People with chronic kidney disease share a common weakness - they are not able to adequately handle phosphorus in their bodies and it often reaches toxic levels.
Phosphorus is not only found in meat, but is also a common additive in many meat products. It is an important element for good dental and bone health, and phospholipids are a major structural component of almost all cell membranes. Its elevated levels, however, can have severe consequences for the human nervous system.
Even in mild forms or exacerbations of an underlying kidney condition, ingesting normal amounts of phosphorus with food can cause serious cardiovascular and neurological problems and even lead to a fatal outcome.
Even a few weeks of diet is enough to significantly reduce the toxicity of the mineral, as demonstrated in a recent study conducted by a team led by Dr. Sharon Moe of Indiana Medical University, USA.
The team studied the effect of different levels of dietary phosphorus in patients with kidney disease. Patients were hospitalized and on a strictly vegetarian diet for one week, and the following week were fed only high-quality meat products . This cycle was repeated several times, with blood samples taken from the volunteers at the end of each week.
Although both diets have similar protein and phosphorus concentrations, patients in the vegetarian diet had much less blood phosphorus and excreted much less of the mineral in their urine than in the meat-based diet, which clearly shows , how much more phosphorus do carnivores take.
Scientists are not convinced of the exact cause, but suggest that the cereal-vegetable diet causes a significantly more moderate attitude in the intake of phosphates to proteins, which greatly facilitates metabolism.

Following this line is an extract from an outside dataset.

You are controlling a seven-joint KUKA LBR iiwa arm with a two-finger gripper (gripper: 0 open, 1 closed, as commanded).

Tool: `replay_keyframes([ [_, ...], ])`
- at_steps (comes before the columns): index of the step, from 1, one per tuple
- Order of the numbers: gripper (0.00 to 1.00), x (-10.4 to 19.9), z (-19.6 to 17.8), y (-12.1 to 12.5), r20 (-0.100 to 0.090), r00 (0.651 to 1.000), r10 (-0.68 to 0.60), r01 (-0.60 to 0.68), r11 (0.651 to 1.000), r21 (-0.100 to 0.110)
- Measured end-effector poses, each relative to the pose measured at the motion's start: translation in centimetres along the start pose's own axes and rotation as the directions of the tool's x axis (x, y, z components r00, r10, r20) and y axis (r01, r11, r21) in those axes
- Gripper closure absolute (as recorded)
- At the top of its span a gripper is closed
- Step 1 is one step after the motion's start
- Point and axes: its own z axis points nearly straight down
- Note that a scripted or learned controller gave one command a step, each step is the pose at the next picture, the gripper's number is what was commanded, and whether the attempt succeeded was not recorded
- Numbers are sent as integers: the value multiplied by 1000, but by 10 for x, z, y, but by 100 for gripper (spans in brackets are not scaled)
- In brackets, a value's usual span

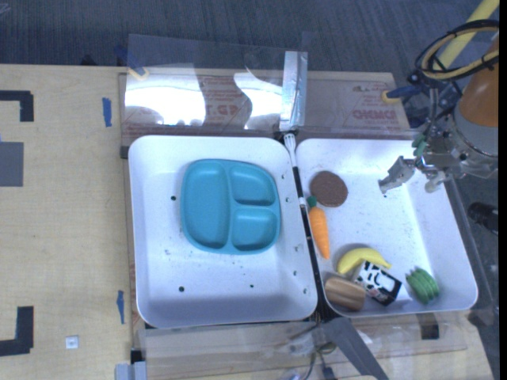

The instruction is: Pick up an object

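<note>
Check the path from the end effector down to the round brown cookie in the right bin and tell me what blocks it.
Nothing visible blocks it. The end effector hangs over the upper right of the right white bin, and only bare bin floor lies between it and the round brown cookie. The orange toy carrot sits just below the cookie, off that line.

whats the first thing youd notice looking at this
A bright blue divided plate sits alone in the left bin. The right bin holds toy food along its left and near edges, an orange carrot and yellow banana brightest, with the gripper hovering above its far side.
</note>
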Motion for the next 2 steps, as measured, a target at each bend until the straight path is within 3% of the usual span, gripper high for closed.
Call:
replay_keyframes([
  [1, 0, 48, 105, 33, -3, 982, -190, 190, 982, 7],
  [2, 0, 39, 89, 38, 3, 950, -313, 313, 950, -4],
])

It is also important to note that in this diet most of the phosphates are in the form of phytic acid . Also called phytate , it is a high molecular weight compound containing phosphorus, which, however, is not absorbed by the human body. About 75% of the phosphorus in the vegetarian diet is locked in these molecules, but the remaining 25% is quite sufficient to meet the body's needs for the mineral without causing accumulation, intoxication and unwanted side effects.